Check every line of the data and copy the ones where "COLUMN" appears.

━━━━━ Data provided

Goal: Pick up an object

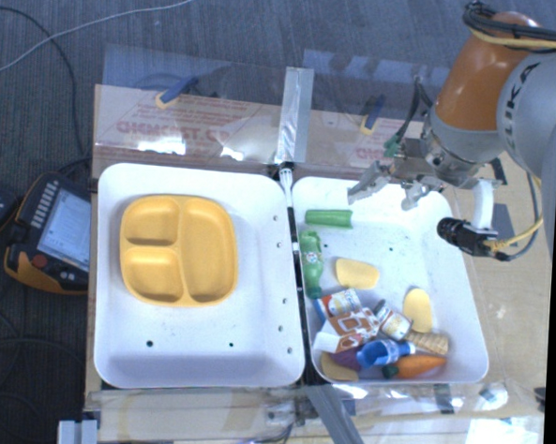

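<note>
camera view: gripper hangs at the right bin's upper edge, fingers spread wide, nothing between them. green cylinder lies just below-left; toys piled lower right; yellow tray left.

Glossy white plastic bins, smooth matt yellow plastic tray, rough dark carpet
</note>
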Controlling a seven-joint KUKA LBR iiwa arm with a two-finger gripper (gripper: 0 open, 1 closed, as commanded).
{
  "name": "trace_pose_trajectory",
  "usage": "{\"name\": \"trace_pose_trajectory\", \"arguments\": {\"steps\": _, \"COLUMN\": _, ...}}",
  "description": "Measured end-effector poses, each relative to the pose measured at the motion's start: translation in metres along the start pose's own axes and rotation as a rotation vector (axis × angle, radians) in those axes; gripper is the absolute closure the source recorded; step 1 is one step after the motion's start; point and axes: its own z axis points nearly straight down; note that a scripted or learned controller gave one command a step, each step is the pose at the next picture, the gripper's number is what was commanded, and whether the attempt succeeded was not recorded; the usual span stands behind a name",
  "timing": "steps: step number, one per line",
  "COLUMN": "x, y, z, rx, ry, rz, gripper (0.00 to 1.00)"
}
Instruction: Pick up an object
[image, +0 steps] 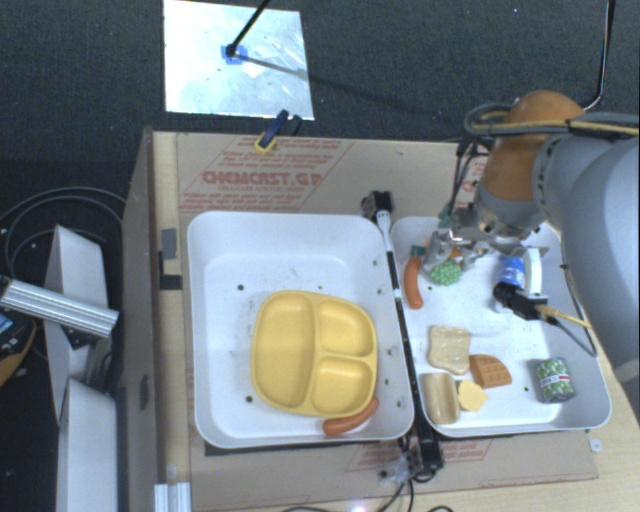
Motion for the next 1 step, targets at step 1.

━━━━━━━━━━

- _Answer box_:
  "usage": "{\"name\": \"trace_pose_trajectory\", \"arguments\": {\"steps\": _, \"COLUMN\": _, ...}}",
  "COLUMN": "x, y, z, rx, ry, rz, gripper (0.00 to 1.00)"

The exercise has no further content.